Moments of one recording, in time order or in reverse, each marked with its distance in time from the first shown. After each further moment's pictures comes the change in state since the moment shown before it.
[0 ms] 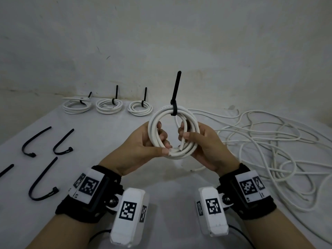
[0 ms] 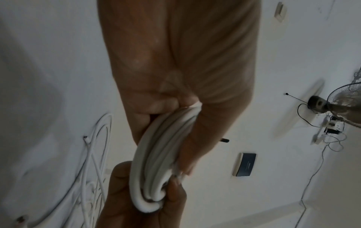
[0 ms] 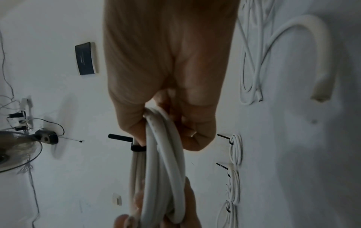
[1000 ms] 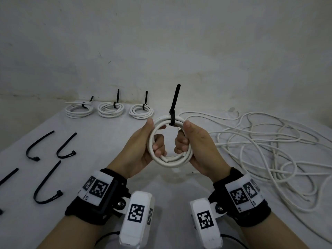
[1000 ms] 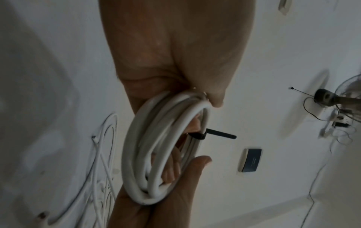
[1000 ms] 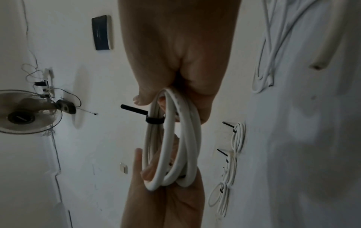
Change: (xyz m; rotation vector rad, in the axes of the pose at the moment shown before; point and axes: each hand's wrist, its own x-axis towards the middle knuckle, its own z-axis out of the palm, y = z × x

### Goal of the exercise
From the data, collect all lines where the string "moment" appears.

### Exercise response
Moments of one recording, in time order or in reverse, each marked with its distance in time from the first shown. After each further moment's pictures comes the change in state since the moment shown before it.
Change: (xyz m; rotation vector rad, in the axes of the pose at the moment shown before; point and axes: each hand's wrist, its own x-axis towards the middle knuckle, its own z-axis out of the palm, y = z × x

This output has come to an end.